The structure of each stack frame is:
.
+--------------+ :
| caller stuff | <------------\ |
+--------------+ | |
| argument N | | |
+--------------+ | |
| argument N-1 | | |
. . . | |
: : : | |
| argument 3 | | |
+--------------+ | |
| argument 2 | | |
+--------------+ | |
| argument 1 | | |
+--------------+ | |
| argument 0 | <---- %ebp | |
+--------------+ | |
| caller %eip | | |
+--------------+ | |
| caller %esp | -------------/ |
+--------------+ |
| caller %ebp | ---------------/
+--------------+
| heap var 0 |
+--------------+
| heap var 1 |
. . .
: : :
| temp val 0 |
+--------------+
| temp val 1 |
+--------------+
| temp val 2 |
+--------------+
| temp val 3 | <----- %esp
+--------------+
Normally everything on the stack except for saved %eip, %esp, and %ebp
values will be a run-time tagged value; it's just that you have to
follow the %ebp chain to find out where those are.
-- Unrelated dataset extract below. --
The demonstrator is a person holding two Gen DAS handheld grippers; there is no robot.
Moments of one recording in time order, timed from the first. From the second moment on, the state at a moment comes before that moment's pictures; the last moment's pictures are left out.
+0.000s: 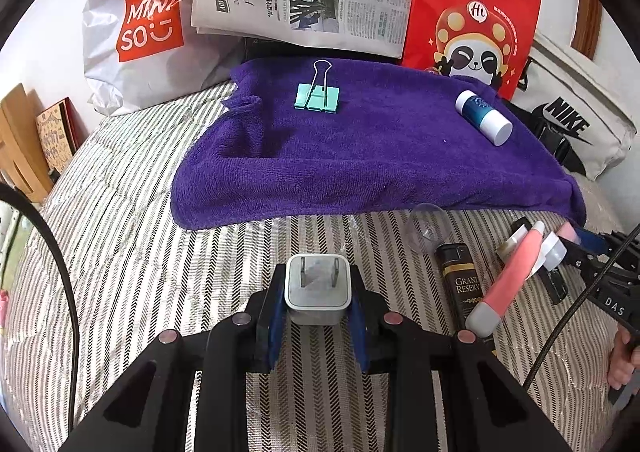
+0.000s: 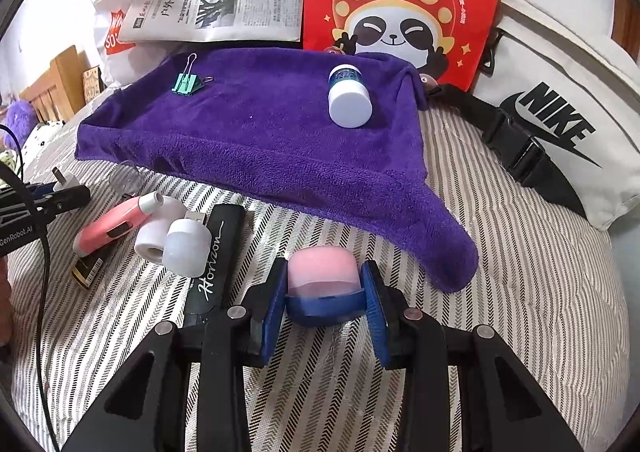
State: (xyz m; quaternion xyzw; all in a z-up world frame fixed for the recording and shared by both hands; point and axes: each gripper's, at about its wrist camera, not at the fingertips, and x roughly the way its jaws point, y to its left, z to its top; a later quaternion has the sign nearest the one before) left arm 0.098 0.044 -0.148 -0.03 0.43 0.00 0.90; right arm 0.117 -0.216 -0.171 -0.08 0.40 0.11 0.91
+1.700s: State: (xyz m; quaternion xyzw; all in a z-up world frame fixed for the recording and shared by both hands) left arm 0.206 0.073 -0.107 -0.08 0.43 -0.04 0.90; right arm 0.232 -0.201 -0.141 -0.06 0.46 0.11 0.88
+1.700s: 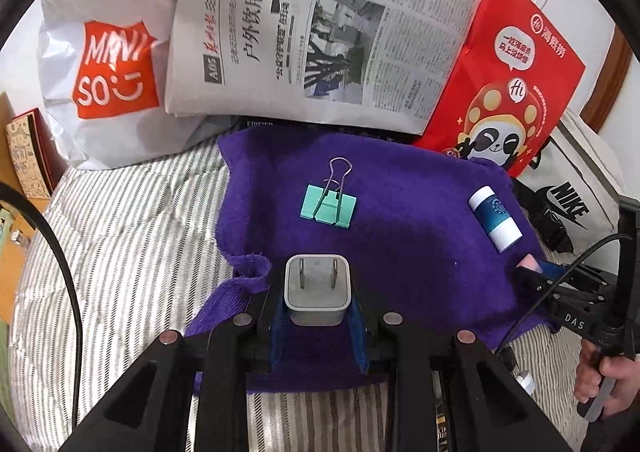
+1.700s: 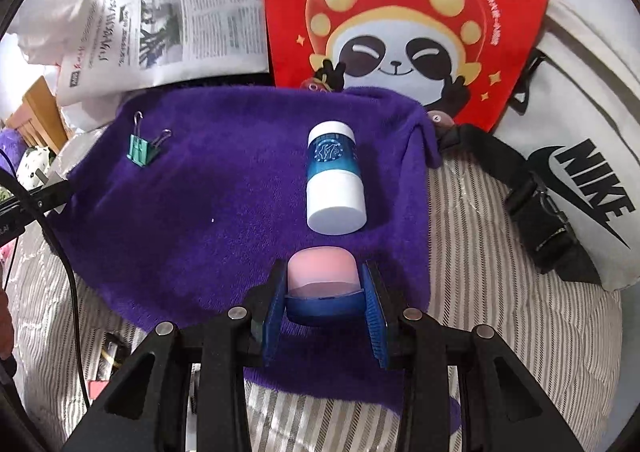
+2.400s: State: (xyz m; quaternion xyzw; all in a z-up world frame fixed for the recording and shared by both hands) left arm 0.238 0.070 -0.127 -0.06 0.46 -0.04 0.89; right arm 0.243 -0.200 -0.156 -0.08 0.46 0.11 0.88
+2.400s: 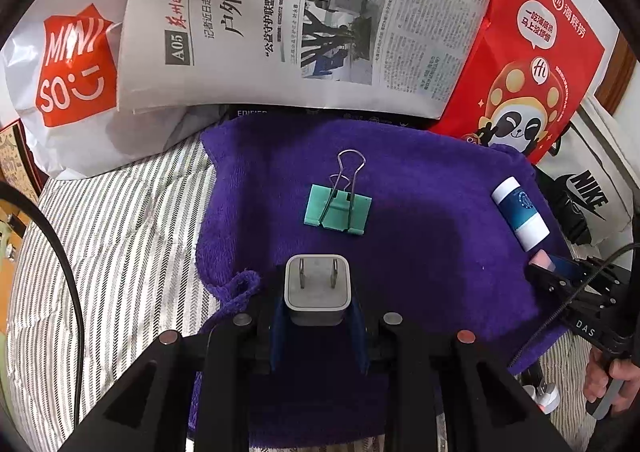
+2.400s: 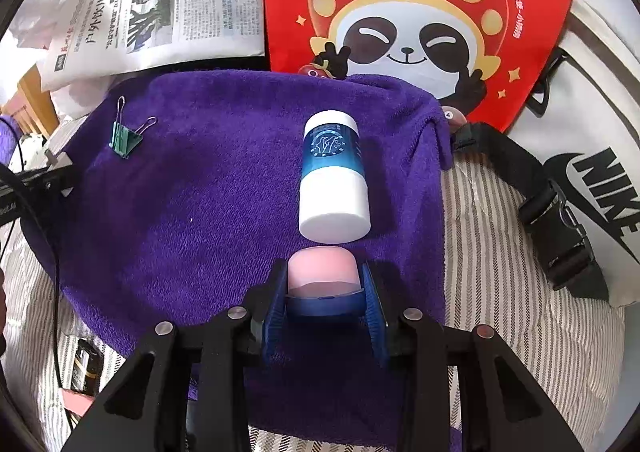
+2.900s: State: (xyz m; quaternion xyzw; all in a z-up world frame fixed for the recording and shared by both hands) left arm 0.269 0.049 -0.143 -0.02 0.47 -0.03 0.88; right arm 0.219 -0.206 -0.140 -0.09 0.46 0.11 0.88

(An alternative approach might be pointer comparisons: saved %eips
will point into the .text section, not the heap, and saved %esps and
%ebps will point into the stack, not the heap. As explained above,
you need pointer comparisons to figure out which pointers point to
constants anyway.)
Run-time tagged values are either Scheme values or heap vars. The
heap vars can be treated by the GC as if they were Scheme values
--- they're aligned pointers that point to heap-allocated cells with
magic numbers, just as Scheme values are. So even though they can't
appear as the value of a variable in a Scheme program, they don't add
any extra complexity to the GC.
Some assembly-language primitives, such as "display" and
"string->symbol", will push things that are not Scheme values on the
stack. I don't know if any of them currently try to allocate memory
while in this state, but if so, they will have to be changed.
Similarly, some assembly-language primitives will store Scheme values
in other registers that are not part of the stack. I don't know if
there are any cases where the only reference to a Scheme value is in a
register. None of the primitives currently call set-procedure-arg, so
values passed in as arguments are safe; it's only values that might
have been created during the execution of the primitive that are
potentially in danger.
Writing a GC in Scheme
----------------------
If you can write the GC in Scheme, it will be a lot shorter and
probably easier to debug. You'll need at least pointer comparison,
pointer increment, and pointer fetch primitive operations, and you'll
need to write the GC so that it doesn't allocate any memory on the
heap.
Currently the things that allocate memory on the heap are:
- primitives that obviously do so: make-string, cons, string->symbol
- entering functions that create closures (including closures
implicitly created by let-expressions, including let-expressions
implicitly created by "or" and "case")
- actually creating the closures (this is probably irrelevant since
you can't do it without entering the function first)
- invoking variadic functions (including list, append, and error) with
any arguments. (It's safe to invoke them with no arguments!)